**PROBLEM**
A word-for-word copy of the data is what's wanted, with no pictures.

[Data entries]
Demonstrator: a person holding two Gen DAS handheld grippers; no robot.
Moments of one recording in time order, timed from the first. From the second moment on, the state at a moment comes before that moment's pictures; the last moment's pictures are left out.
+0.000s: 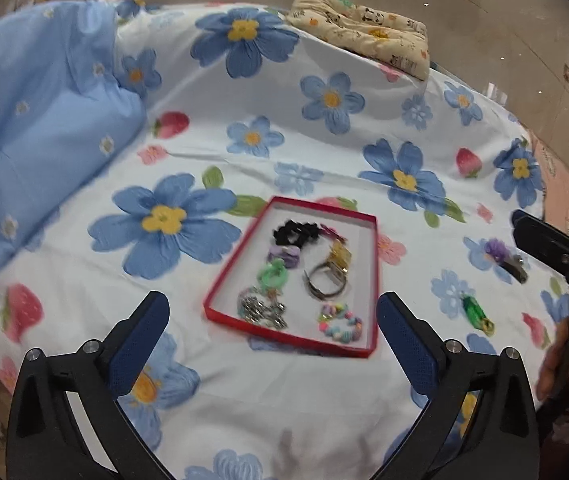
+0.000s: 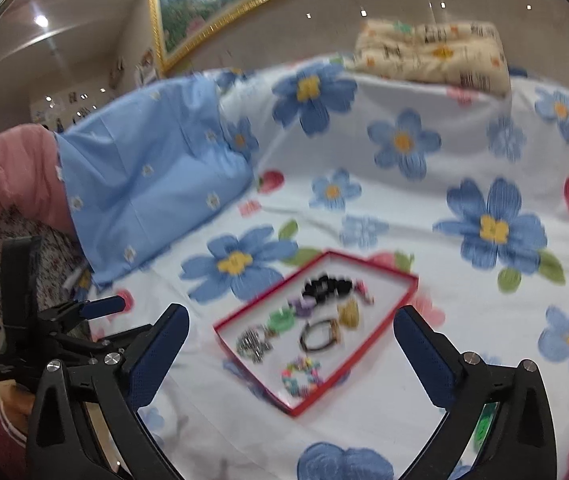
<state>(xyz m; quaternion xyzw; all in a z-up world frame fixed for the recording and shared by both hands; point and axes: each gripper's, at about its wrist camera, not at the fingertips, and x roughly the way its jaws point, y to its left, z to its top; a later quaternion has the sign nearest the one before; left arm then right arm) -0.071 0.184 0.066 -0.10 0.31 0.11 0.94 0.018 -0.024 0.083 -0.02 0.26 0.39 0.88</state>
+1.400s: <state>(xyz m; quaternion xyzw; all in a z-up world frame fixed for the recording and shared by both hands) -0.084 0.151 -0.019 -0.05 0.33 0.19 0.92 0.006 -0.033 -0.047 -0.03 0.32 0.31 0.89</state>
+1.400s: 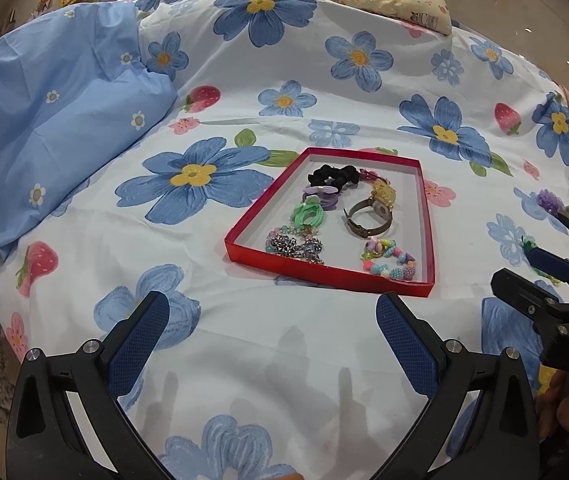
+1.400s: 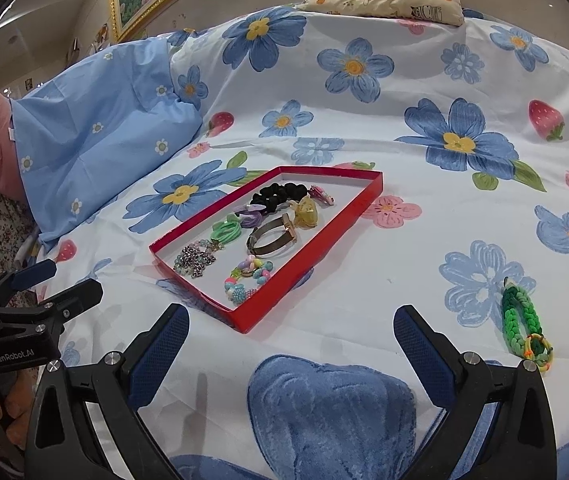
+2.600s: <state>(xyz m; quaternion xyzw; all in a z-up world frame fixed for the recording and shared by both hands) -0.084 0.151 -0.018 -0.05 0.33 0.19 0.92 0.000 -0.031 -0.040 -0.03 0.31 0.32 0.90</state>
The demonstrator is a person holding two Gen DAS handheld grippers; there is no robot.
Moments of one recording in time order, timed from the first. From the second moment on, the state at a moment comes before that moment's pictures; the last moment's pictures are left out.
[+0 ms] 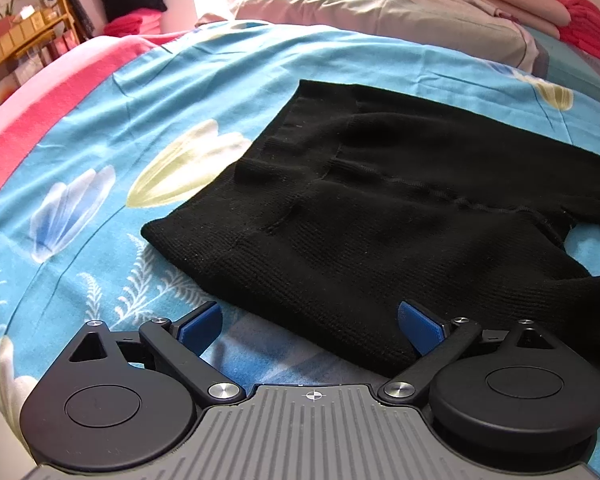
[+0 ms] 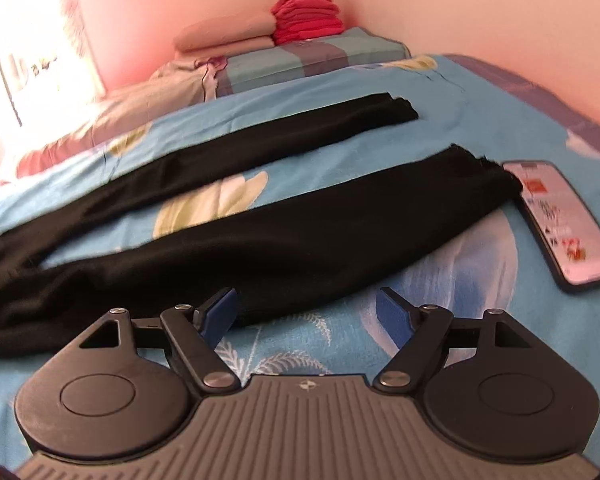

**EXERCISE ANSWER**
Demonstrator: a person holding two Gen DAS handheld grippers; no robot.
Moments of one recording in time order, timed from the first. From the second moment on, the state at a moment comes before that moment's pictures; the last moment's pictures are left out.
+0.000s: 
+0.000s: 
<state>(xyz m; quaternion xyzw; all in a z-up world frame fixed for the recording and shared by both hands; point and axes: each gripper's, at about its wrist camera, not at the fingertips, and x roughly the way its jaws point, y to its left, z to its top; a later quaternion has the sign nearest the one before; left arm then right arm) -0.071 0.184 0.066 -0.10 0.31 0.11 0.94 0.018 -0.024 0.083 -0.02 0.26 0.39 0.88</state>
+1.400s: <state>(xyz m; quaternion xyzw; all in a z-up world frame fixed for the recording and shared by both hands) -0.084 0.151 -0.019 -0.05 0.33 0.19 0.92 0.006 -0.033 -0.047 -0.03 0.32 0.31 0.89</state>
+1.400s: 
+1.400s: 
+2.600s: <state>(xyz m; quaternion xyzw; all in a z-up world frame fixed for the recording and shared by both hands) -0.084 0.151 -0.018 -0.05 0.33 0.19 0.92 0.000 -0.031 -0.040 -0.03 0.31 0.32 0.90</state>
The demonstrator is a person holding two Gen DAS handheld grippers; there is no robot.
Moments of one recording in time order, timed from the first. From the second moment on, the state at a moment comes before that moment's pictures; the last moment's pictures are left out.
[+0 ms] 
[+0 ms] 

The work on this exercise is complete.